Functions of the World Health Organization (WHO)
- Prevention and Control of Specific Diseases:
- Achieved global success with the eradication of smallpox.
- Actively working on the elimination/eradication of other diseases.
- Provides epidemiological information through the Automatic Telex Reply Service (ATRS) and the Weekly Epidemiological Record.
- Implements the WHO emergency scheme for epidemic control.
- Addresses both communicable diseases (e.g., smallpox, malaria) and noncommunicable diseases (e.g., cancer, diabetes, hypertension, heart diseases).
- Quality Control of Drugs:
- Ensures the quality of medicines used worldwide.
- Immunization:
- Promotes immunization against common childhood diseases through programs like the Expanded Program on Immunization (EPI).
- Development of Comprehensive Health Services:
- Supports health policy development and organizes health systems based on primary health care principles.

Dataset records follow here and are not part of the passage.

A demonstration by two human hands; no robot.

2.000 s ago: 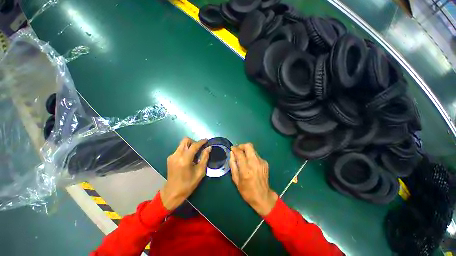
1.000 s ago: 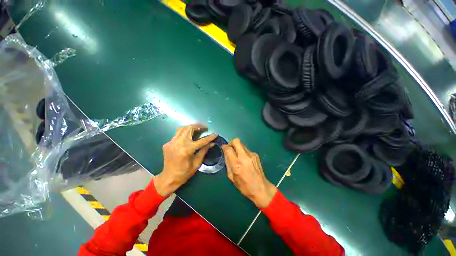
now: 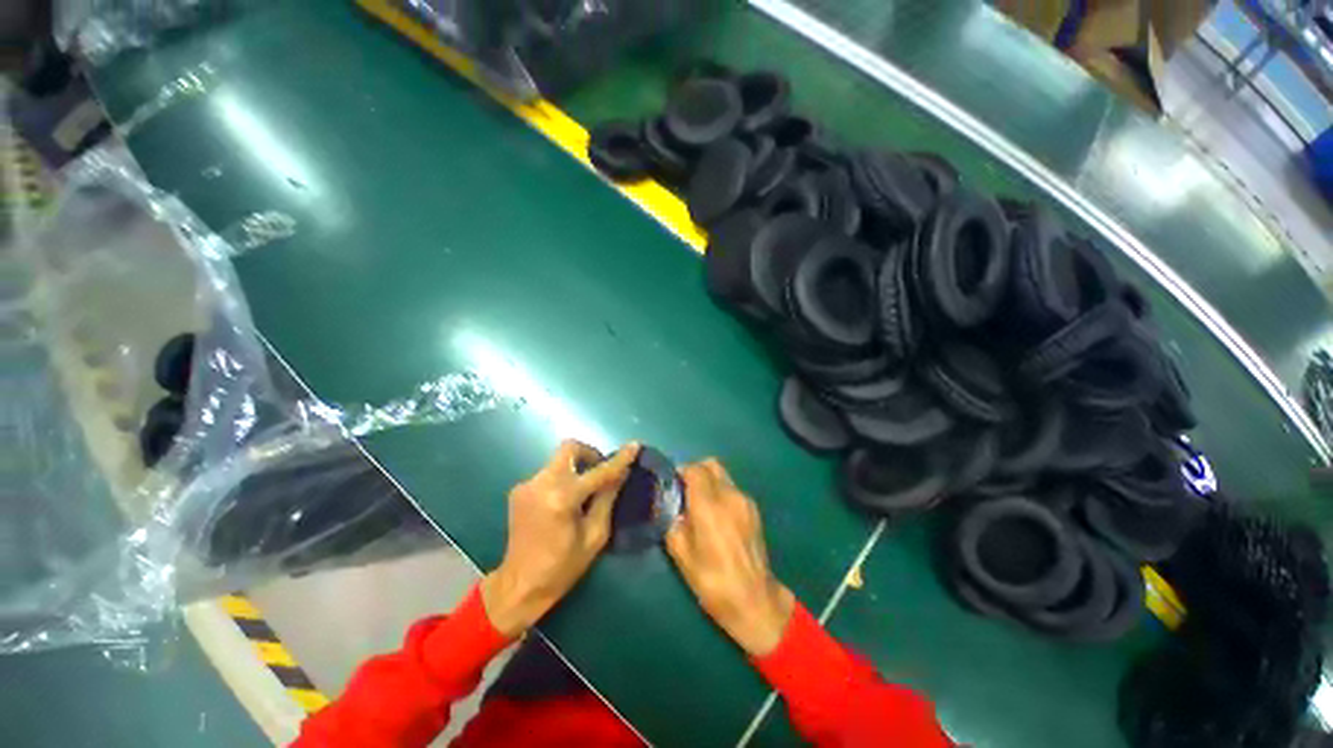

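Observation:
A small black ear pad (image 3: 635,512) is held between both hands just above the green bench, with a pale, shiny ring edge showing on its right side. My left hand (image 3: 560,522) grips its left and upper rim, the index finger and thumb at the top. My right hand (image 3: 721,544) pinches its right rim with the fingertips. The fingers hide parts of the rim. A large pile of black ear pads (image 3: 971,257) lies to the right on the green bench (image 3: 395,190).
A clear plastic bag (image 3: 219,314) with black pads hangs at the bench's left edge, a crinkled strip (image 3: 439,401) running onto the bench. A dark lacy heap (image 3: 1243,614) lies at the lower right. More clear plastic lies at the top, and a carton (image 3: 1118,37) stands at the upper right.
The view has tilted up, showing more of the far bench. The pad has turned in the hands, so the pale ring edge now shows at the right instead of at the bottom.

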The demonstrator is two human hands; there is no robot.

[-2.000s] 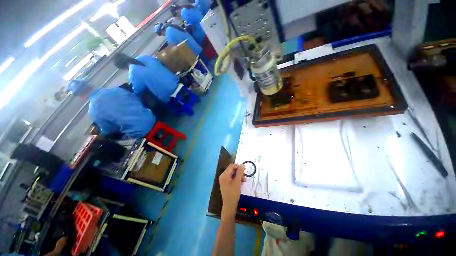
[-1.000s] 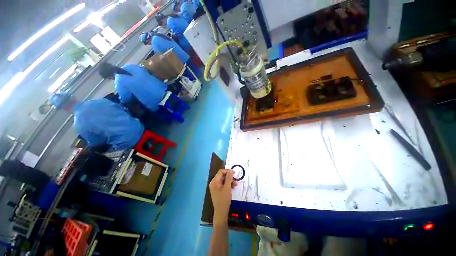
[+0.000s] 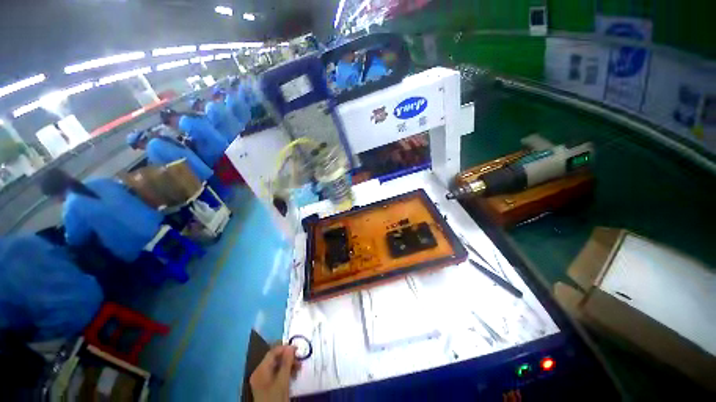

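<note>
My left hand is at the bottom of the view, by the left front edge of the white table. Its fingertips hold a thin black ring by its left side. The orange-brown fixture plate lies in a dark frame farther back on the table. It carries a left black nest and a right black nest. My right hand is not in view.
The machine head and clear bottle stand behind the plate. A dark stick lies on the table's right. A heat gun and an open carton are on the green bench. Workers sit at the left.
The view has swung right and up, bringing the heat gun and parts carton into view. My left hand still holds the black ring near the table's left front corner.
</note>
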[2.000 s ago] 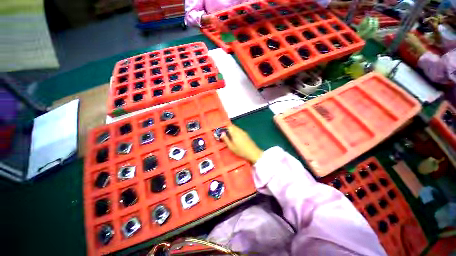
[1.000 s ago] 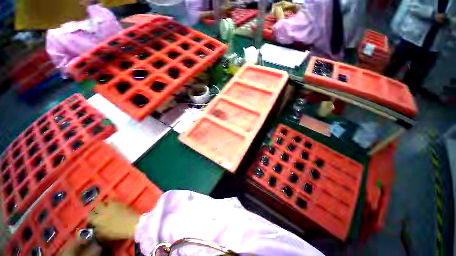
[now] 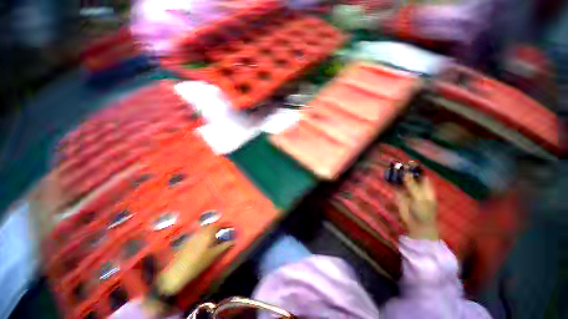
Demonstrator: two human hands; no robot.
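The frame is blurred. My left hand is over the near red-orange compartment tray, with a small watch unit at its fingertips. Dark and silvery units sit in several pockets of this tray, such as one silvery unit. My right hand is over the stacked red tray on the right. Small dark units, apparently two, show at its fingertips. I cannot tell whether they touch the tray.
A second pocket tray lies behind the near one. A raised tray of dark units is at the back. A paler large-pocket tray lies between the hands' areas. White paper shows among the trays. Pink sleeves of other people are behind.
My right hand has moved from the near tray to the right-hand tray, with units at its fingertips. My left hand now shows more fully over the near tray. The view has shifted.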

- Promotes the use of Appropriate Technology for Health (ATH) to encourage self-sufficiency in addressing health problems.
- Family Health:
- Since 1970, WHO has focused on maternal and child health. It has also concentrated on human reproduction, nutrition, and health education to improve quality of life.
- Biomedical Research:
- Stimulates and coordinates research activities through a global network of research centers.
- Provides grants to researchers and institutions for health-related research.
- Health Statistics:
- Publishes data on morbidity and mortality to facilitate comparisons between countries.
- Releases key publications like:
- Weekly Epidemiological Record
- World Health Statistics Quarterly
- World Health Statistics Annual
- International Classification of Diseases (ICD), updated every 10 years.
- Assists countries in planning health information systems.
- Environmental Health:
- Encourages nations to improve sanitation. Nations should also enhance the quality of environmental factors such as air quality, housing, ventilation, food safety, and workplace safety.
- Develops programs like the WHO Environmental Health Criteria Program and the WHO Environmental Health Monitoring Program.
- Collaboration with Other Organizations:
- Works closely with the United Nations and other specialized international agencies.
- Maintains relationships with various international governmental organizations.
WHO Regional Centers
WHO has established regional centers to address the unique health needs of different geographical areas. These centers are:
- South-East Asia: New Delhi, India
- Africa: Brazzaville, Congo
- The Americas: Washington DC, USA
- Europe: Copenhagen, Denmark
- Eastern Mediterranean: Alexandria, Egypt
- Western Pacific: Manila, Philippines
Regional Offices are headed by a Regional Director and supported by technical and administrative officers. A Regional Committee, composed of representatives from member countries, meets annually to review regional health programs and policies.